I’ve been thinking more generally about online classes and online degrees and their social implications.  One commenter, pointed out some very valid points of the benefits of online education, that I have to agree with.  This degree provides an opportunity for the un- or under-employed to retrain for less than the cost of a new car.  The flexible schedule and location of the online classes will allow non-traditional students to study when they can, at the pace that they can.  I’m excited to see who will complete this program and from where they study.  I’d like to see a concerted effort to recruit women to complete this degree to perhaps counter the gender imbalance in our on-site program.
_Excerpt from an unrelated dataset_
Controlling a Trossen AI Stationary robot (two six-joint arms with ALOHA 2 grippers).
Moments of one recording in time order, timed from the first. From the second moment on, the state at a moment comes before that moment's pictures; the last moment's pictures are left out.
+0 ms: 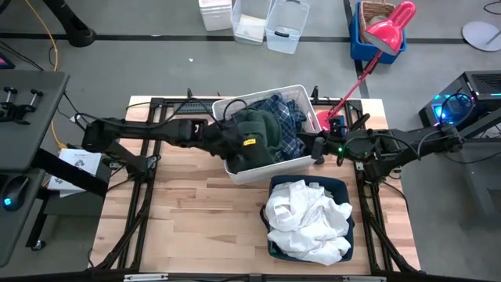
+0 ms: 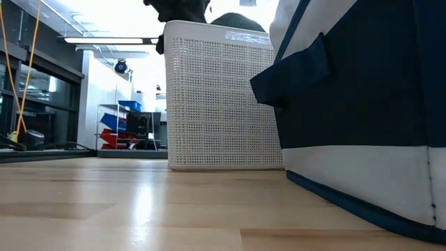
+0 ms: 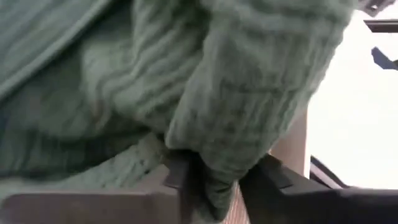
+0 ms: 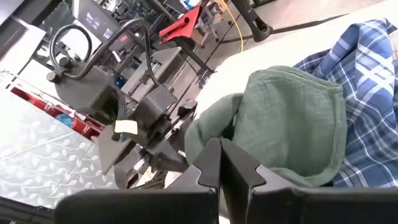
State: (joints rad) left arm 0.05 1.50 1.30 -0.62 0.00 -0.58; right arm 0.23 0.99 1.05 -0.38 0.65 0.99
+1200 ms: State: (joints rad) left arm 0.17 1.40 1.59 -1.27 -0.25 -0.19; right arm 0.24 0.99 1.05 -0.28 0.47 0.83
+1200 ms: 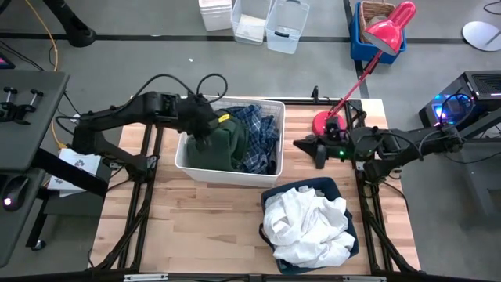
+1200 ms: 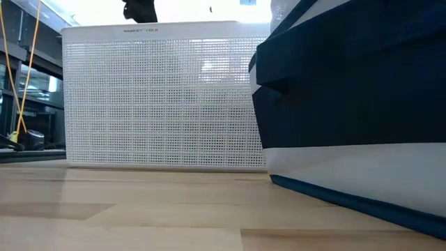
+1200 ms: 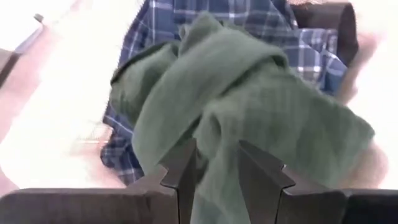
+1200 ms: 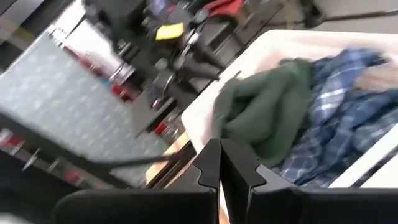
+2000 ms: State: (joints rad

So, this coming fall, I will be converting my undergraduate algorithms class into an online class in time for a Winter 2013 release.  I’m excited to do this** and I’m sure I will have plenty to say about it in the fall.
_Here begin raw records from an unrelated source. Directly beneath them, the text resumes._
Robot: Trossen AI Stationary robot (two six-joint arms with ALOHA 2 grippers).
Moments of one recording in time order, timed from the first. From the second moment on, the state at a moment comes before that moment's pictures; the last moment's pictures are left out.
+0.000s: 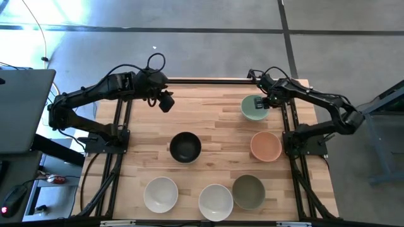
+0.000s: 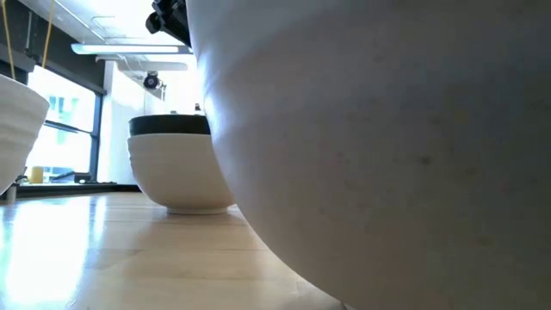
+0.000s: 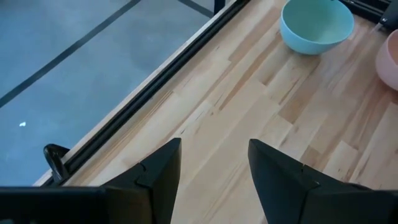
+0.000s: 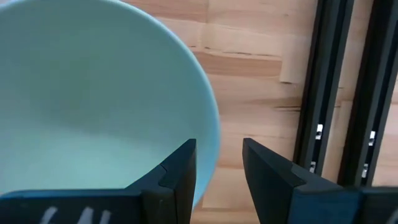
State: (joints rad) left arm 0.41 1.23 1.38 -0.98 -0.30 -0.26; right arm -0.78 1.28 0.86 -1.02 0.17 0.67
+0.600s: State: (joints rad) left arm 0.41 1.23 1.38 -0.98 -0.30 -0.26; right arm -0.81 1.42 0.86 -0.98 0.09 0.60
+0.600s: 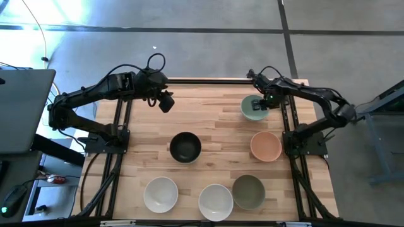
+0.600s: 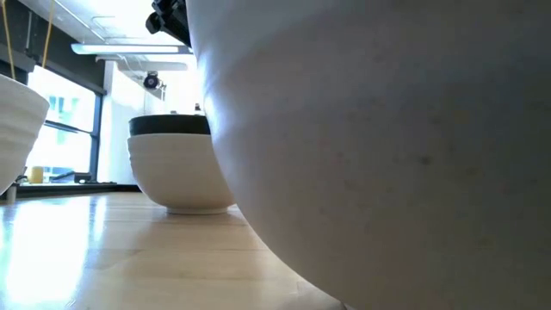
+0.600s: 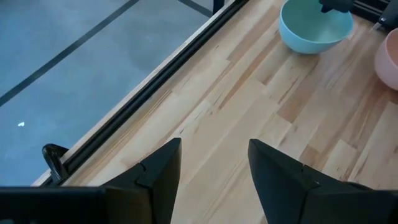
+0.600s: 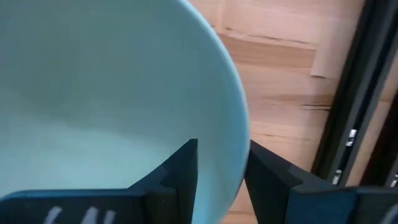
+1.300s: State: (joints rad) left arm 0.41 1.23 1.38 -0.99 -0.30 -0.26; right arm -0.81 1.43 0.87 -0.95 0.02 0.53
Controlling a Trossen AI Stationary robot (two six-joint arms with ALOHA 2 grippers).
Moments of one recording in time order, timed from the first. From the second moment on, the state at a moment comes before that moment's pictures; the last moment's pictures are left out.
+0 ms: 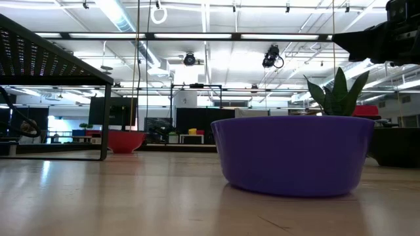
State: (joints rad) left arm -1.11 1.79 1.73 -1.52 -0.51 -1.45; right arm 0.06 0.01 0.02 0.16 0.09 -0.34
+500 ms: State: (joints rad) left arm -1.13 1.79 1.73 -1.52 -0.63 -1.46; right arm 0.06 0.01 0.02 0.16 0.09 -0.34
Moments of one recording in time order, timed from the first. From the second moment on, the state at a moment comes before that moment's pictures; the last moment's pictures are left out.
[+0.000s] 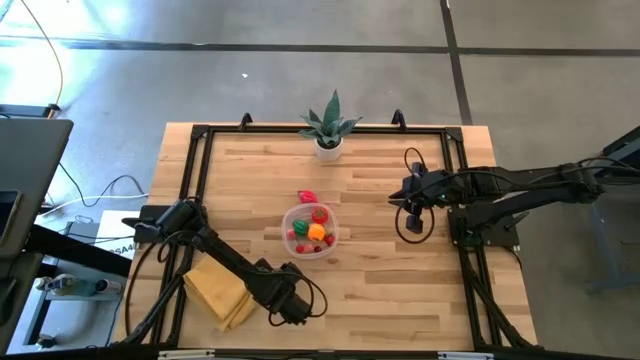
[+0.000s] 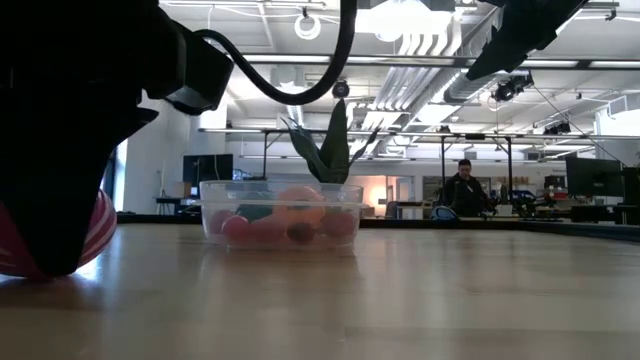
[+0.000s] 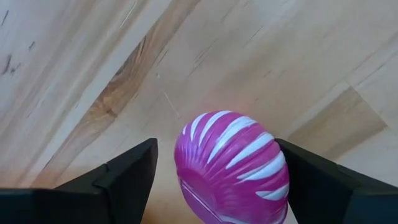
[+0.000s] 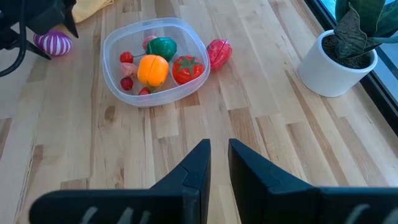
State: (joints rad) left arm -0.48 2.09 1.49 -1.02 -0.10 -1.34; right arm 0.07 0.89 0.82 -0.65 0.21 0.14
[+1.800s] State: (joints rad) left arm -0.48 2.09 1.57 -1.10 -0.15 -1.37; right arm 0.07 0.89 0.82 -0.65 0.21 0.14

* ~$15,000 for tuition (in- or out-of-state) plus additional expenses, such as textbooks (~$50 per course), a compatible laptop or computer (~$600), graduation fee ($300) and 2 proctored exams per course (~$30 each).
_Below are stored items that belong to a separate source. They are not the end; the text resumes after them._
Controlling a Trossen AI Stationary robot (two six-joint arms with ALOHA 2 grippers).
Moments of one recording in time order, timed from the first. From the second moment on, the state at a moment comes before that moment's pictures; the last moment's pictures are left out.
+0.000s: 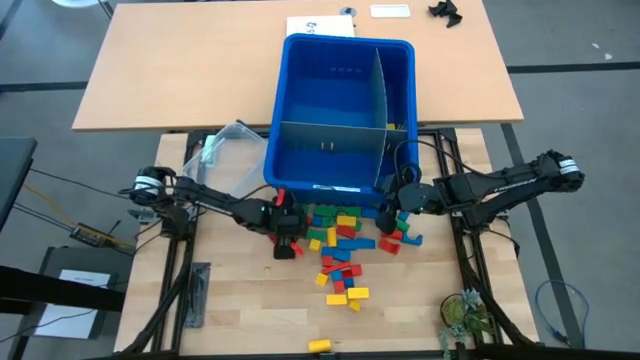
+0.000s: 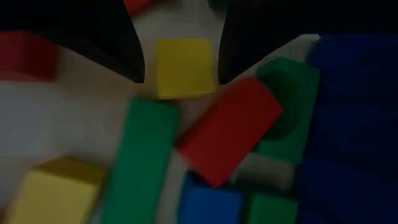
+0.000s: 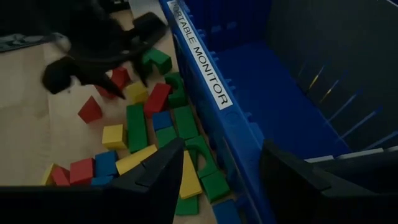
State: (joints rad) left arm -0.10 1.71 1.01 -0.51 -0.25 -0.08; right arm 0.18 1.09 0.89 -0.49 0.51 0.40
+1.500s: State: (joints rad) left arm -0.21 1.36 1.05 -0.33 -0.23 -0.19; right arm 0.40 1.09 0.95 -0.16 0.50 0.15
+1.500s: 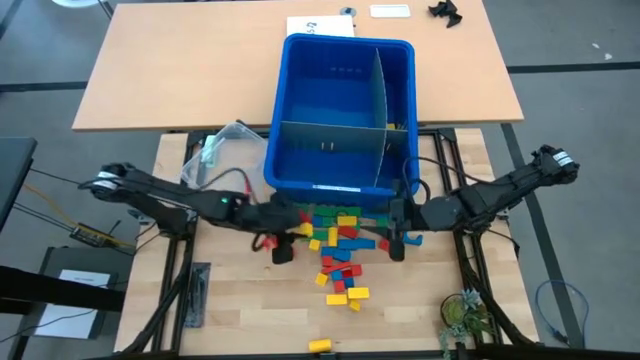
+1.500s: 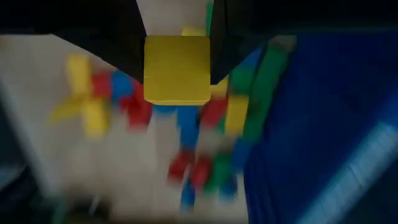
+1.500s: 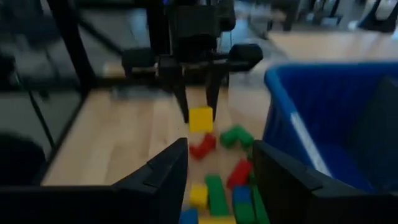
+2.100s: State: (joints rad) left arm -0.20 1.26 1.05 0.12 -0.21 -0.35; right arm 0.47 1.32 0.95 0.34 0.78 -0.78
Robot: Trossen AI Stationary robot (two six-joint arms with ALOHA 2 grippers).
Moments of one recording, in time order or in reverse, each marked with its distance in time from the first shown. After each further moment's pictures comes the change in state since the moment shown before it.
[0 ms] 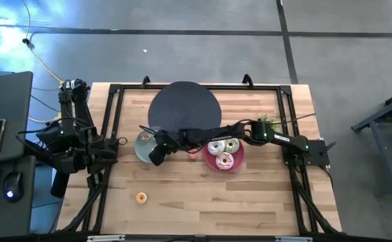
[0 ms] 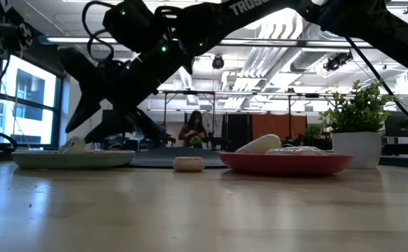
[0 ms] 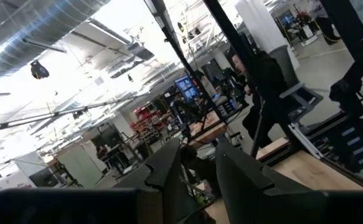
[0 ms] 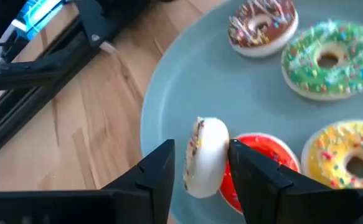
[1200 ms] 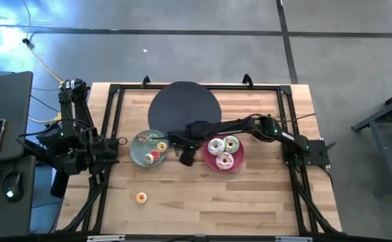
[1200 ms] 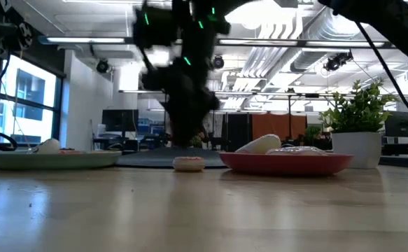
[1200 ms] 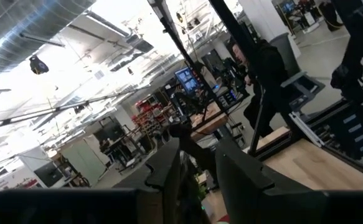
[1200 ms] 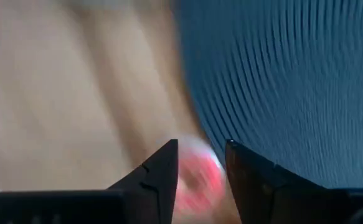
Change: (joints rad) left arm 0.000 0.003 0.000 -0.042 -0.037 -0.018; right arm -0.009 -0.158 -0.037 -0.752 0.066 -0.363
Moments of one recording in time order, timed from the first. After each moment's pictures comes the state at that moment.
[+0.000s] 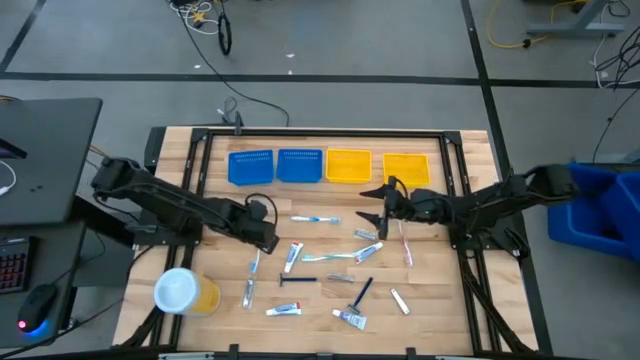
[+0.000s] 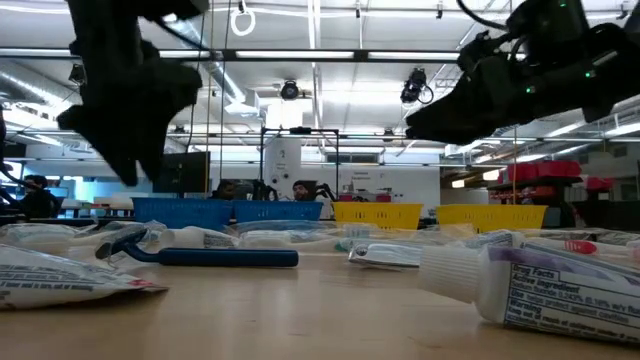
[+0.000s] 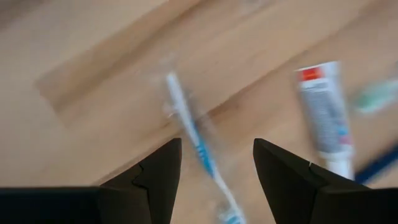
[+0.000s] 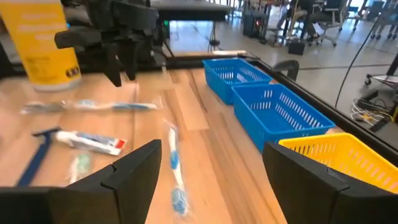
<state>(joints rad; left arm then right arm) -0.26 1.40 0.85 -0.79 -0.20 -1.29 0.01 1.29 0.28 0.80 0.22 0.01</state>
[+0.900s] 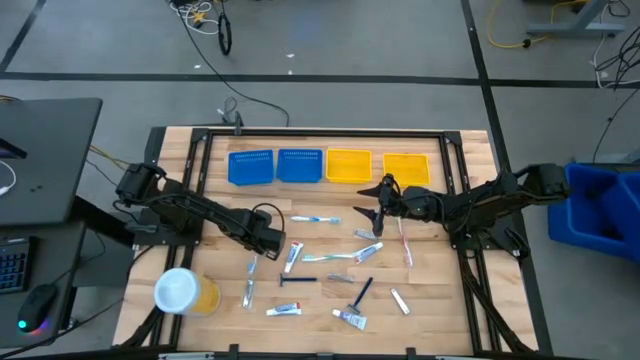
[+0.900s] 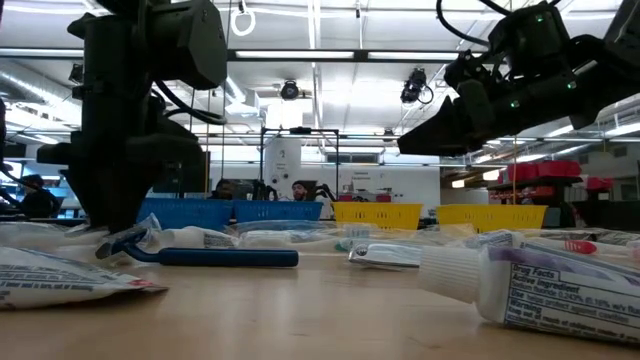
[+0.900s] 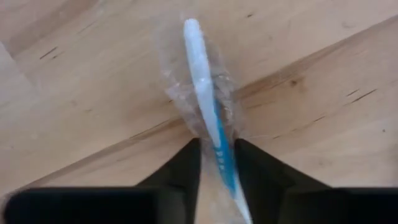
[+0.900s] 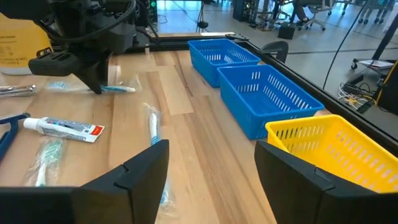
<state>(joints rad) -0.25 1.63 0.85 -0.74 -0.09 -1.35 -0.03 1.36 0.30 0.78 0.22 0.01</state>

** And very glad that my department treats this course development as one class-worth of teaching assignment.

*** If you have questions about the program, please contact the program director directly at PostBacCS-online@oregonstate.edu.

crash course in TCS

I recently gave a pair of talks in the Math Department’s Applied Math Seminar on basics of TCS.  It was intended for a mathematically mature audience with no background in TCS.  The slides for the talk are available here; they are far from perfect — but I will happily take suggestions on things that should be dropped or added.  Interest in the talk was pleasantly high.  High enough that I plan on doing this again and advertising more broadly — to graduate students in physics, engineering, etc.  I also think it acts as a list of topics about which students should be able to answer questions during a comprehensive exam.

Hint.  Hint.

Women in Theory workshop — applications due February 29

Applications for attendance at the Women in Theory workshop are due February 29.

The Women in Theory (WIT) Workshop is intended for graduate and undergraduate students in the area of theory of computer science. The workshop will feature technical talks and tutorials by senior and junior women in the field, as well as social events and activities. The motivation for the workshop is twofold. The first  goal is to deliver an invigorating educational program; the second is to bring together theory women students from different departments and foster a sense of kinship and camaraderie.

What I like about this Women in STEM event compared to others is the focus on technical content.  I have been to a number of Women in STEM events and it has, unfortunately, suffered from a “once you’ve been to one you’ve been to them all” feeling.  I wish this workshop had been around in my time.  You may not understand how important it has been to know my fellow female colleagues in theory.  It makes conferences feel much less … sausagey.

I’ll be at the workshop too!  I was invited to speak, and am very excited to be going.  Unfortunately, I’ll have to leave early as I’ll also be starting up the Math/CS REU program at OSU —  applications for that are due today!